ISA families (in alphabetical order): CISC RISC Stack VLIW

ISA families in code size order.

 $\checkmark$  Reasons for size differences.

Smallest: Stack. Unlike CISC and the other ISAs, Stack instructions refer to the stack and so register operands are not used in arithmetic instructions, making them small. In those cases where operands are not in the right place in the stack rearrangement instructions are needed, but even so stack programs are smaller than programs in other ISAs.

CISC. Unlike RISC instructions, CISC instructions are variable size and so they are no larger than they have to be. All RISC instructions are the same size, so some have unused space.

RISC. Unlike VLIW, a RISC program consists only of RISC instructions and other than four-byte (usually) alignment there is little restriction on where instructions can be placed. In VLIW they must be arranged into bundles with restrictions on placement, for example, it might not be possible to put a floating-point instruction in the first slot of a bundle. Because of these restrictions slots may occasionally be filled with nops. The bundles also include template information. In Itanium three RISC-like instructions take 128 bits, a RISC ISA could fit four instructions in the same space. Branches must be to the beginning of a bundle, further wasting space.

Largest programs: VLIW.

(c) Deciding on a line size for a cache is a tough decision. (5 pts)

 $\bigtriangledown$  Describe the behavior of programs that run better on caches with smaller line sizes.

The programs should have low spatial locality, meaning if they access an address they probably won't be accessing something nearby anytime soon. Small line sizes help because less space is wasted bringing in data near something which is accessed.

 $\checkmark$  Describe the behavior of programs that run better on caches with larger line sizes.

The programs should have high spatial locality. For example, they might access data sequentially.

(d) Answer the following question on cost. (5 pts)

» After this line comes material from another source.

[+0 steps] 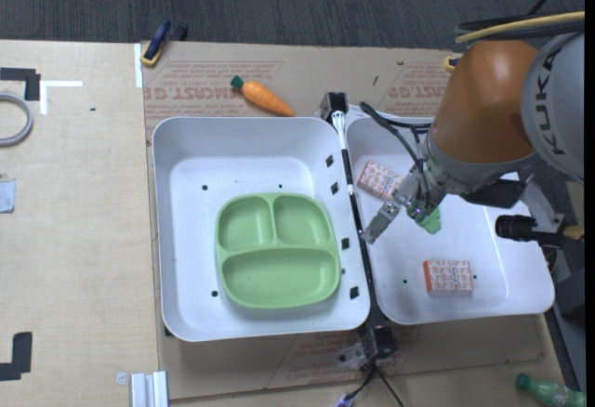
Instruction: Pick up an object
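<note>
Cardboard bench (214, 80), reversed print unreadable; arm (493, 108) lettered "KUKA".

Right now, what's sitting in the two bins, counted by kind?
Green divided plate: 1, in the left bin
Patterned red-and-white packets: 2, in the right bin, one near its back, one near its front
Small green item by the tool: 1, partly hidden, kind unclear
Total: 4
</note>
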`<move>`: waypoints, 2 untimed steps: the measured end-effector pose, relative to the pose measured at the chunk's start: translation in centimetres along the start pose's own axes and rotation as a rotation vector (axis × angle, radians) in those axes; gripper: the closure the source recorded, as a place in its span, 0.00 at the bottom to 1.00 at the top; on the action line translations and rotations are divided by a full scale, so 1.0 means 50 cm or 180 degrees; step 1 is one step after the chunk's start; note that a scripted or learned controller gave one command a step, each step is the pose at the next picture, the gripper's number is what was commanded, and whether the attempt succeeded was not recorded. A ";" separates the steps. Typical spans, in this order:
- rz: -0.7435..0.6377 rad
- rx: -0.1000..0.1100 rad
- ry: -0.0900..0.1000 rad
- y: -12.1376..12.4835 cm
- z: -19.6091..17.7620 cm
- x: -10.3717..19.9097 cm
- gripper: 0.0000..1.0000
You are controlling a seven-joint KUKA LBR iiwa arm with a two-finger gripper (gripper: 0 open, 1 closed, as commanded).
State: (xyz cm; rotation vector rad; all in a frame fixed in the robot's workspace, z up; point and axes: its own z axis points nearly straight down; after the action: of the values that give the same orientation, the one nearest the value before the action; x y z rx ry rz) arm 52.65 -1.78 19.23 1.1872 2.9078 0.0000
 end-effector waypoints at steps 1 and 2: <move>-0.0344 -0.0003 -0.0005 0.120 0.000 -0.047 0.00; -0.0364 0.0000 0.0001 0.022 0.000 0.104 0.00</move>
State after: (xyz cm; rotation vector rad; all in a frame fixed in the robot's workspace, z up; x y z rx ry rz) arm 49.67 2.64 19.21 1.0191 2.9711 0.0001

 $\checkmark$  Name two parts of an *n*-way superscalar processor that cost about *n* times as much as a comparable scalar processor.

The fetch hardware. The integer ALUs. In each case no more than n of them are needed.

 $\checkmark$  Name two parts of an *n*-way superscalar processor that cost about  $n^2$  times as much as a comparable scalar processor.

The control logic for detecting dependencies because the source of each of n instructions being decoded must be compared with the destinations of other instructions in the same stage, and n instructions in each of the next few stages. That's proportional to  $n^2$  comparisons.

The bypass connections. It should be possible to bypass results to any of the n instructions in EX; each ALU input will have a multiplexor connecting to n pipeline latches in each of the next two stages (for the five stage design used in class).